Description of the task - Lines from the beginning of the data through the line containing "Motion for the" are to be copied exactly, with no other line included.

Material provided -
▬▬▬▬▬▬▬▬▬▬

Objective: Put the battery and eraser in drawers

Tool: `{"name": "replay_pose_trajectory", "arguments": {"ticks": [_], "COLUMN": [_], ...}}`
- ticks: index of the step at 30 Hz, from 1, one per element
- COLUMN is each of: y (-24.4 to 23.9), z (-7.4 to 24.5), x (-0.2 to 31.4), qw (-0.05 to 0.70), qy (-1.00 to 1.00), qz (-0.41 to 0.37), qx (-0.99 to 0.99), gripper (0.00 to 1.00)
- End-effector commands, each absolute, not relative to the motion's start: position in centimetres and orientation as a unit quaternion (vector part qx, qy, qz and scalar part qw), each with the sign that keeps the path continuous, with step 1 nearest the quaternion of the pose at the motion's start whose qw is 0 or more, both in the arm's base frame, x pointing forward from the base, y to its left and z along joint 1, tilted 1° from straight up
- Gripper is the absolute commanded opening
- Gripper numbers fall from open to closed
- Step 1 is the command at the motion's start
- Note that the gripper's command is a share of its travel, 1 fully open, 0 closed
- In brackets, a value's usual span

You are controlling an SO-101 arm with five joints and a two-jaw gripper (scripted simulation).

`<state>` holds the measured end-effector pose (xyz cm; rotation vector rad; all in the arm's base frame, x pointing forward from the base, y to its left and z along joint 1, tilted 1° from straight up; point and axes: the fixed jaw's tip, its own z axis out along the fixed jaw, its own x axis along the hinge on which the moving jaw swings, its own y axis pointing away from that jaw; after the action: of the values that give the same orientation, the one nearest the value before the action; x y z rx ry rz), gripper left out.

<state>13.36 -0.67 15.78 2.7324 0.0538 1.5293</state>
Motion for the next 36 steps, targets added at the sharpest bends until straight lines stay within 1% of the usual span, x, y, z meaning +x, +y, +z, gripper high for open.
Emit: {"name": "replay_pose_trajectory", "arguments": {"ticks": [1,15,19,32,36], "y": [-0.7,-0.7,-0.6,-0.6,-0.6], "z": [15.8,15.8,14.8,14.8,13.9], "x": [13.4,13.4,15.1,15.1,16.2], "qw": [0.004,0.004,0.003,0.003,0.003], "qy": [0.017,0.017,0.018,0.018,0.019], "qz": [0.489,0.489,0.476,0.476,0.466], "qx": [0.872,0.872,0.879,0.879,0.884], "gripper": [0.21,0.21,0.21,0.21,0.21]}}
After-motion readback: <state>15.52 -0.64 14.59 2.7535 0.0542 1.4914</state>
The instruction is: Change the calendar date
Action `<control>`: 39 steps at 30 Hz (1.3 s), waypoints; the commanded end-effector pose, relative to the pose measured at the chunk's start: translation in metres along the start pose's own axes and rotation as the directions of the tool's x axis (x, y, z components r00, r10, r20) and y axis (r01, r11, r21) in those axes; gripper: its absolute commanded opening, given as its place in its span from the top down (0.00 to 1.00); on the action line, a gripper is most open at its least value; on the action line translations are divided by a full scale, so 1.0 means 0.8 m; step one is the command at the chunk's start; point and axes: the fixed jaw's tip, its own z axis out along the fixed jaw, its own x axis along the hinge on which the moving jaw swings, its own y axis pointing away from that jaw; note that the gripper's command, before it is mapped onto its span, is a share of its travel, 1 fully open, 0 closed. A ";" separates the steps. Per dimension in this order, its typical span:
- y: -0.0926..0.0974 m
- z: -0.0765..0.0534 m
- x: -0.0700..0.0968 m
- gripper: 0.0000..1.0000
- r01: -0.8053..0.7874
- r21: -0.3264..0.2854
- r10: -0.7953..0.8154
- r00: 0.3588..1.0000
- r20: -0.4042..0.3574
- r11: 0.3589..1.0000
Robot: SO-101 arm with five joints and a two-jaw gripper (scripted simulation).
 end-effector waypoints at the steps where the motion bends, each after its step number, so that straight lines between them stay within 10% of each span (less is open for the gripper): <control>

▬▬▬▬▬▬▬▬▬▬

Solution for this task -
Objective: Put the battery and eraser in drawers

Tool: `{"name": "replay_pose_trajectory", "arguments": {"ticks": [_], "COLUMN": [_], ...}}`
- ticks: index of the step at 30 Hz, from 1, one per element
- COLUMN is each of: y (-24.4 to 23.9), z (-7.4 to 24.5), x (-0.2 to 31.4), qw (-0.05 to 0.70), qy (-1.00 to 1.00), qz (-0.41 to 0.37), qx (-0.99 to 0.99), gripper (0.00 to 1.00)
- End-effector commands, each absolute, not relative to the motion's start: position in centimetres and orientation as a unit quaternion (vector part qx, qy, qz and scalar part qw), each with the sign that keeps the path continuous, with step 1 nearest the quaternion of the pose at the motion's start whose qw is 0 or more, both in the arm's base frame, x pointing forward from the base, y to its left and z along joint 1, tilted 1° from straight up
- Gripper is the absolute commanded opening
- Gripper numbers fall from open to closed
- Step 1 is the command at the motion's start
- Note that the gripper's command is a share of its travel, 1 fully open, 0 closed
- In brackets, a value's usual span

You are controlling an SO-101 arm with five joints and a two-jaw gripper (scripted simulation).

`<state>` holds the measured end-effector pose (xyz cm; rotation vector rad; all in the arm's base frame, x pointing forward from the base, y to its left and z along joint 1, tilted 1° from straight up; point and axes: the fixed jaw's tip, its own z axis out along the fixed jaw, its own x axis along the hinge on which the moving jaw swings, its own y axis pointing away from that jaw; after the action: of the values that give the same orientation, the one nearest the value before the action; x y z rx ry rz), gripper left out.

<state>13.36 -0.67 15.78 2.7324 0.0538 1.5293</state>
Motion for the next 36 steps, targets added at the sharpest bends until straight lines stay within 1% of the usual span, x, y, z meaning +x, +y, +z, gripper high for open.

What this exercise required has been given in full.